C: strong consistency A: high availability P: distributed tolerance
CA traditional Oracle Database
AP’s choice of most website architectures
CP Redis、Mongodb
Note: trade-offs must be made in distributed architecture.

There is a balance between consistency and availability. In fact, most web applications do not need strong consistency.

So sacrificing C for P is the direction of distributed database products

Choice between consistency and availability

For Web 2.0 sites, many of the main features of relational databases are often useless
   Many web real-time systems do not require strict database transactions, and have low requirements for read consistency. In some cases, the requirements for write consistency are not high. Allows for final consistency.
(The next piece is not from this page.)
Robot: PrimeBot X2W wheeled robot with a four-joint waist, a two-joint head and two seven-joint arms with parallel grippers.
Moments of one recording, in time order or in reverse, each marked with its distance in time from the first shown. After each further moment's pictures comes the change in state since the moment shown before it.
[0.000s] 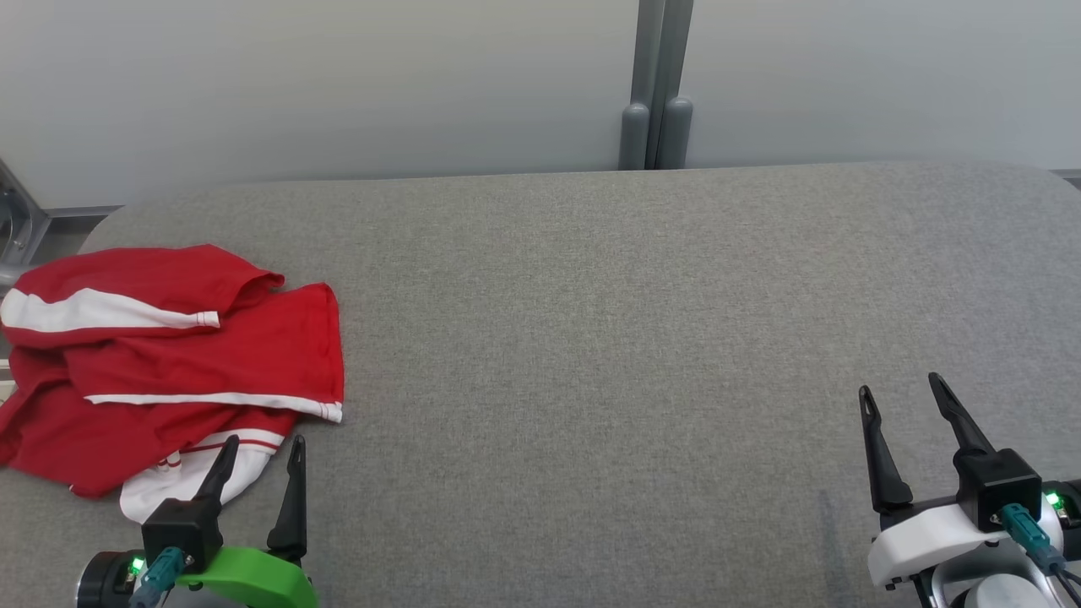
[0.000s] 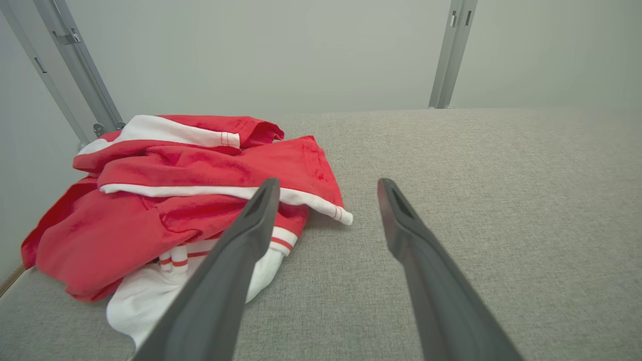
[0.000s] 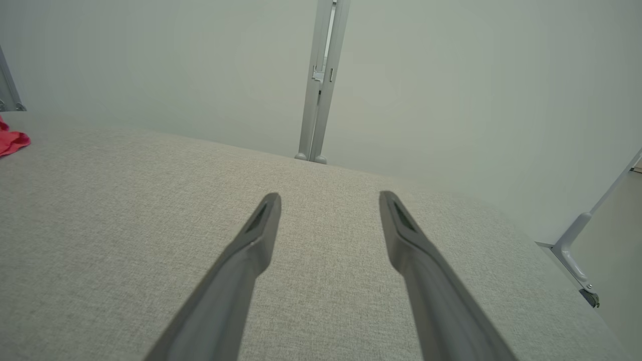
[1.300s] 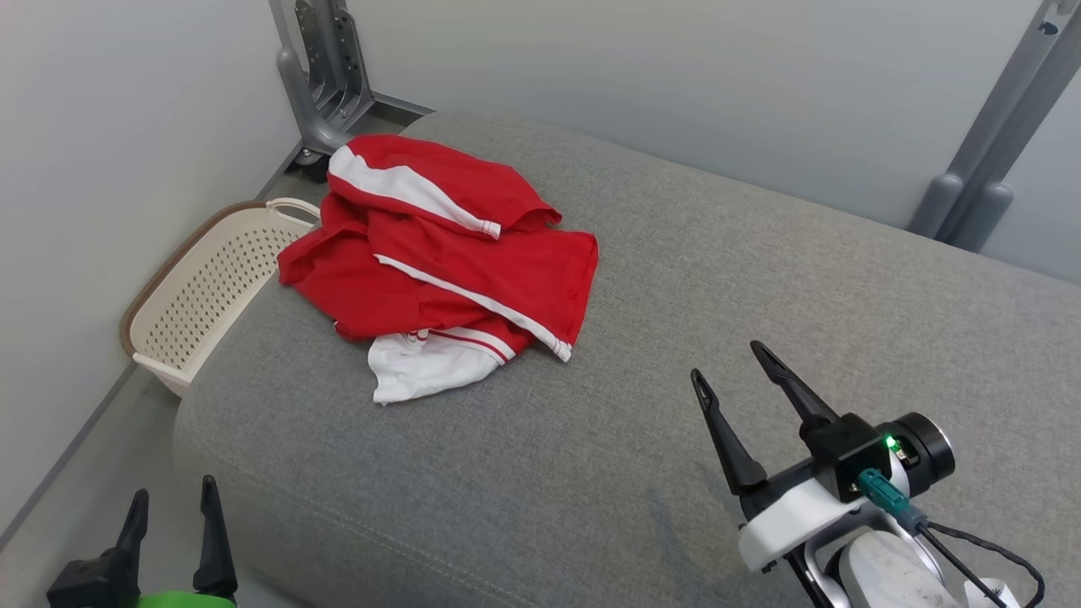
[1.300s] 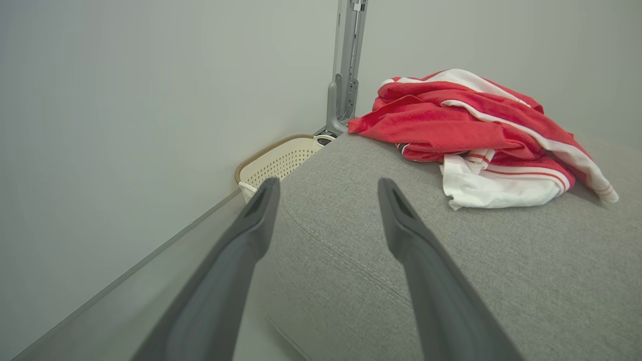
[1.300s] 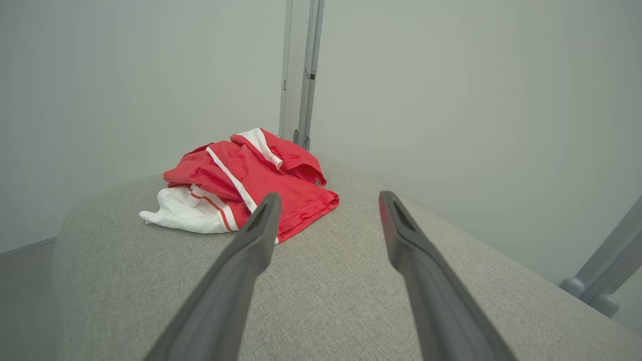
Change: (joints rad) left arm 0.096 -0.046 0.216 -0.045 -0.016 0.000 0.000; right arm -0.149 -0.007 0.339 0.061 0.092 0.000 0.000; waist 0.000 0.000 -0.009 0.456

The real-time requirement of database

For a relational database, it is certain that you can read out the data after inserting a piece of data, but for many web applications, it does not require such high real-time performance. For example, after sending a message, it will take a few seconds or even a dozen seconds for my subscribers to see that this dynamic is completely acceptable.
   Requirements for complex SQL queries, especially multi table associated queries

Any web system with large amount of data is very taboo to associated query of multiple large tables and complex report query of data analysis type, especially SNS type website, which avoids this situation from the perspective of demand and product design. More often, it is only the primary key query of a single table, and the simple condition paging query of a single table. The function of SQL is greatly weakened.
1.6.4 the core of the classic cap graph cap theory is that a distributed system can not meet the three requirements of consistency, availability and fault tolerance of partitions at the same time,

At most, only two can be satisfied at the same time.
     Therefore, according to the cap principle, NoSQL database can be divided into three categories: CA principle, CP principle and AP principle

Ca – single point cluster, a system that satisfies consistency and availability, is usually not very strong in scalability.
CP – a system that satisfies consistency and partition tolerance, usually with low performance.
AP – systems that meet availability, partition tolerance, and may generally have lower requirements for consistency.

1.6.5 what is base

Base is a solution to the problem caused by the strong consistency of relational database and the decrease of availability.
   Base is actually the abbreviation of the following three terms:

Basic available
Soft state
Finally consistent
Its idea is to make the system relax the requirement of data consistency at a certain time in order to improve the overall scalability and performance of the system. Why do we say that? The reason is that because of the geographical distribution and extremely high performance requirements of large-scale systems, it is impossible to use distributed transactions to complete these indicators. In order to obtain these indicators, we must use another way to complete them. Here, base is the solution to this problem
1.6.6 introduction to distributed + cluster

distributed system
Distributed system

It consists of multiple computers and communication software components connected by computer network (local network or wide area network). Distributed system is a software system based on network. Because of the characteristics of software, distributed system has a high degree of cohesion and transparency. Therefore, the difference between the network and the distributed system lies more in the high-level software (especially the operating system), rather than the hardware. The distributed system can be applied to different platforms such as PC, workstation, LAN and WAN.

In short:

1 distributed: different service modules (projects) are deployed on different servers. They communicate and call with each other through RPC / RMI to provide external services and intra group cooperation.
     2 cluster: different servers are deployed with the same service module, which can be uniformly scheduled through distributed scheduling software to provide external services and access.